Morax mengepalkan tangannya, bibirnya bergetar berusaha mengucapkan kalimat, "Tapi..
sekarang untuk bersikap tenang sebagai Avatra saja aku tidak bisa! aku—"
"Dulu saat pertama kali bertemu denganku juga begitu, kan?"

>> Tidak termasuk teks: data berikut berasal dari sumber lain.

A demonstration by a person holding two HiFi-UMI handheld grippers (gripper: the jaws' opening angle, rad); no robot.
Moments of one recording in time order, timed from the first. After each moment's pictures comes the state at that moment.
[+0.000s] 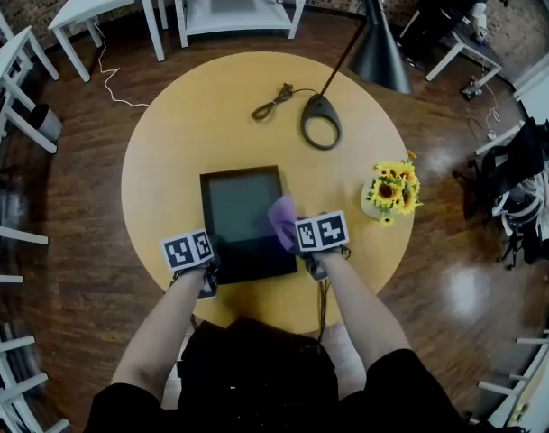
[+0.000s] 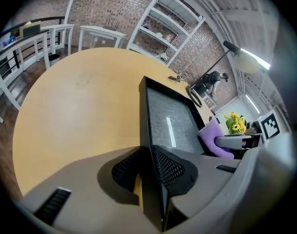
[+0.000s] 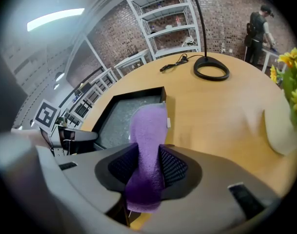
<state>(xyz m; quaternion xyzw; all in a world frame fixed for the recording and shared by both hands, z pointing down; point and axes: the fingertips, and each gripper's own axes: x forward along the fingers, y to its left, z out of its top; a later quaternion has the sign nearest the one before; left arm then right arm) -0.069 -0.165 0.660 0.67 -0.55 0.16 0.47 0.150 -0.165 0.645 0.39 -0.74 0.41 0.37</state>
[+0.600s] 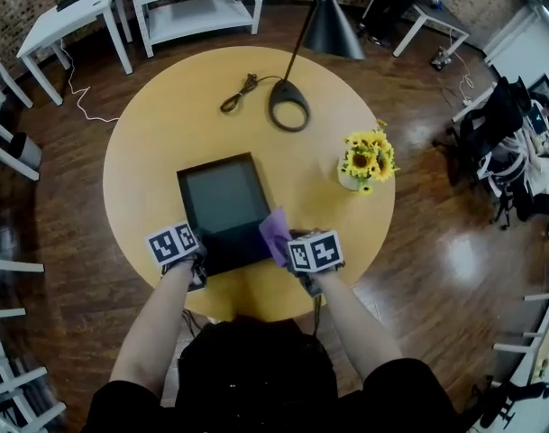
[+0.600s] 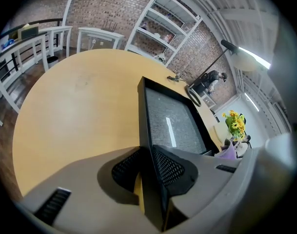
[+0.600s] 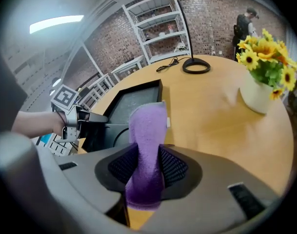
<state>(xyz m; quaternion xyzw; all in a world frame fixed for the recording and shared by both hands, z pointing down) -0.072 -0.170 0.658 0.68 -0.55 0.16 0.46 0.163 -0.080 0.638 0.43 -0.73 0.41 0.34</state>
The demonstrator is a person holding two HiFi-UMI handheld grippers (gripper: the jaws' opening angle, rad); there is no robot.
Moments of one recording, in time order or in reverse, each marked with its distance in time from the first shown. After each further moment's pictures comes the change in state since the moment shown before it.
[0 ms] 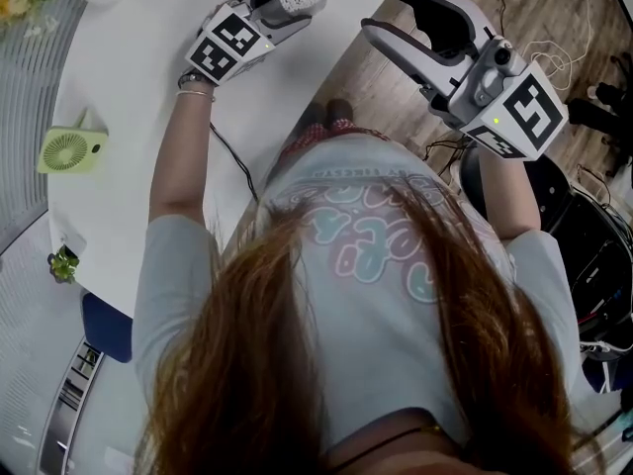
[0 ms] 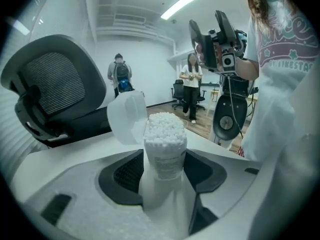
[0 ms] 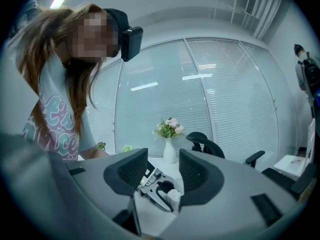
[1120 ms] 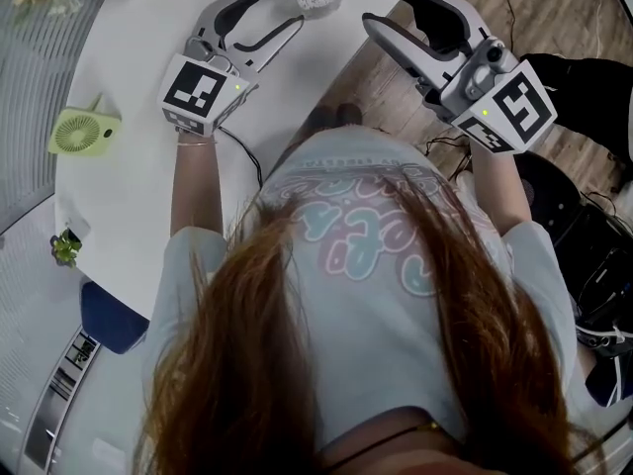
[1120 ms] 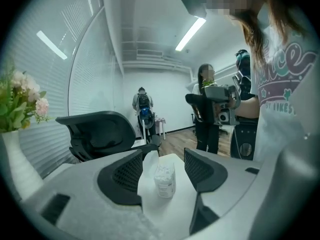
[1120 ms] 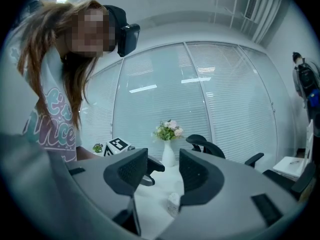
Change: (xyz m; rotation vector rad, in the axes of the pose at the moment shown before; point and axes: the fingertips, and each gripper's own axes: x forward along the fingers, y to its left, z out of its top) left arm -0.103 -0.011 0.081 -0.078 -0.299 0.283; right arm -0.004 -0.006 -0.003 -0.007 -0.050 -0.025
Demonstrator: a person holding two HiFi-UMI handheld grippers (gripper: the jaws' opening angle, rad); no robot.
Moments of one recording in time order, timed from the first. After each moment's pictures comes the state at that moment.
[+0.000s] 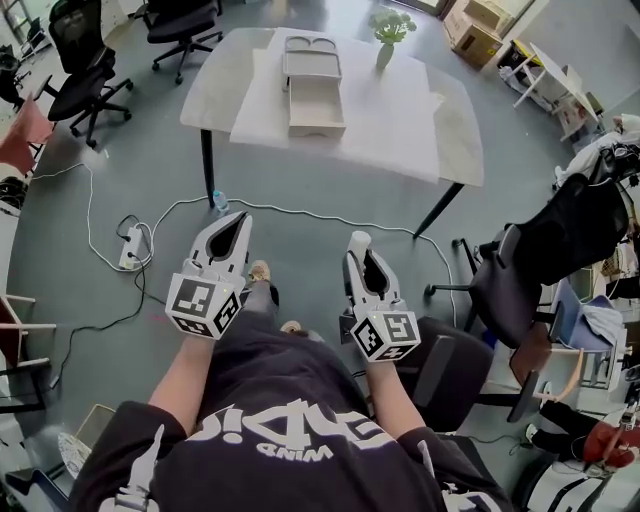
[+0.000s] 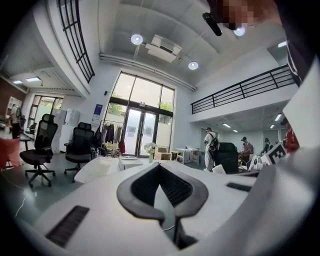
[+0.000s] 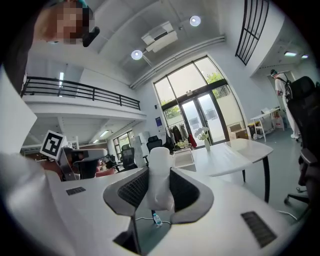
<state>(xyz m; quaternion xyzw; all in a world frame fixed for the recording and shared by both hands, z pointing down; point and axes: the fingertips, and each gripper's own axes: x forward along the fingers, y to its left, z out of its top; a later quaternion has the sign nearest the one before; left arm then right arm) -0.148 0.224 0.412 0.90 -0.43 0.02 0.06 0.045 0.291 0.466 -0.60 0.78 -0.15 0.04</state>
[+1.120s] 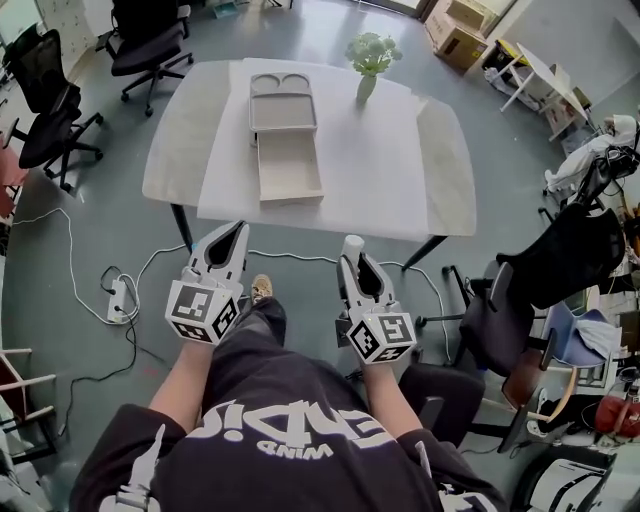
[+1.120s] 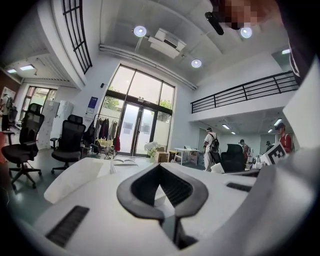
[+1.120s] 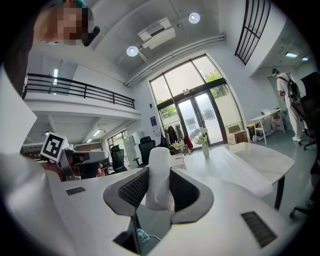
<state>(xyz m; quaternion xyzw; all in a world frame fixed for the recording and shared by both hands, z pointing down) -0.074 0.006 0.424 0.91 -0.40 0.02 0.08 0.112 0.080 0.468 -0.62 0.77 -0.15 0.03</state>
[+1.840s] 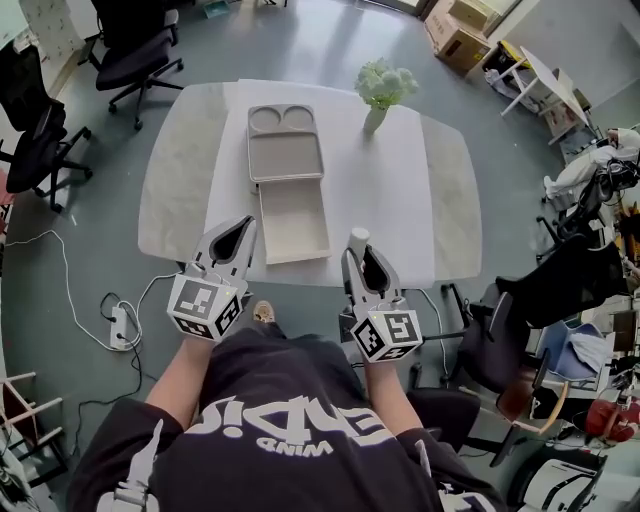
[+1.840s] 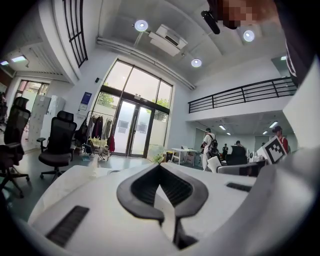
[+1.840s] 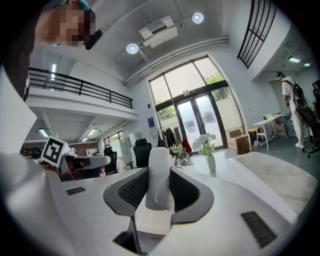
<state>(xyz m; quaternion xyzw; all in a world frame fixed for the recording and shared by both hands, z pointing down) -0.060 -0.172 0.405 0.93 -0.37 0.02 0.09 0.116 -0.098 0.429 -0.63 0.77 -0.13 0.03</state>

"Saat itu, perasaanku sudah campur aduk karena peperangan di Khaenri'ah! Tapi sekarang,
perasaan ini telah menyelimutiku.." Morax meneteskan air matanya. Untuk pertama kali
dalam sejarah hidupnya, ia menangis.
"Hanya keajaiban yang bisa membuatku tetap melindungi Liyue sebagai Avatra.."
gumamnya.
Guizhong menatap Morax serius, "Kau melihat kebawah lagi." ucapnya sembari mencoba
untuk membangkitkan tubuhnya sendiri tanpa bantuan Morax. Ia menggunakan salah satu
tangannya dengan berpegangan erat pada pohon, sedangkan tangan lainnya sudah pupus
tertiup angin.
Ia menunjukkan bahwa dirinya bisa bangkit sendiri, dengan penuh rasa bangga menatap
Morax dengan perasaan senang, "Lihat? Keajaiban bisa saja terjadi." tunjuknya yang tak lama
kemudian terjatuh, sontak Morax menidurkan Guizhong di pangkuannya, ia mencengkram
baju Morax deangan sangat kencang.
Guizhong kesulitan untuk mengatur nafasnya sendiri, Morax berusaha menenangkan dirinya
dengan mengelus pucuk rambutnya. Ia tak kuat menahan tangisnya.
"Kau ada di dalam hatiku, Morax.. kau suka bunga Glaze Lily, kau juga suka Osmanthus
Wine.. apa lagi ya.. yang kau suka? Jenis serangga apa yang kau suka? Teknologi apa yang
kau suka dari sekian banyak yang aku buat? Banyak sekali yang aku tidak ketahui..." ucap
Guizhong bersembunyi di badan Morax, ia tak sanggup untuk menatapnya walaupun hanya
sebentar saja.
"...aku iri dengan Cloud Retainer yang tahu semuanya.. aku ingin tahu lebih banyak hal
darimu" tangisannya kian deras, cengkramannya semakin kuat sehingga membuat Morax
sedikit tertarik. "...hiks. Takut.. aku takut.. hiks. Aku takut sekali.." seluruh tubuhnya sudah
bergetar hebat, jari tangannya hampir membeku karena temperatur yang sangat dingin.
"...jangan tinggalkan aku sendiri!!" teriak Guizhong di hadapannya. "hiks.. huhuhu..."
tangisnya tersedu-sedu.
"Aku memang dewa yang bodoh.." kata hati Morax. "Dia berlagak bisa melakukan
semuanya, sifatnya parah, kesan yang ditinggalkannya buruk. Tapi.. dia begitu cantik.."
"...kau menyatu dengan bunga Glaze Lily yang bermandikan salju, begitu cantik."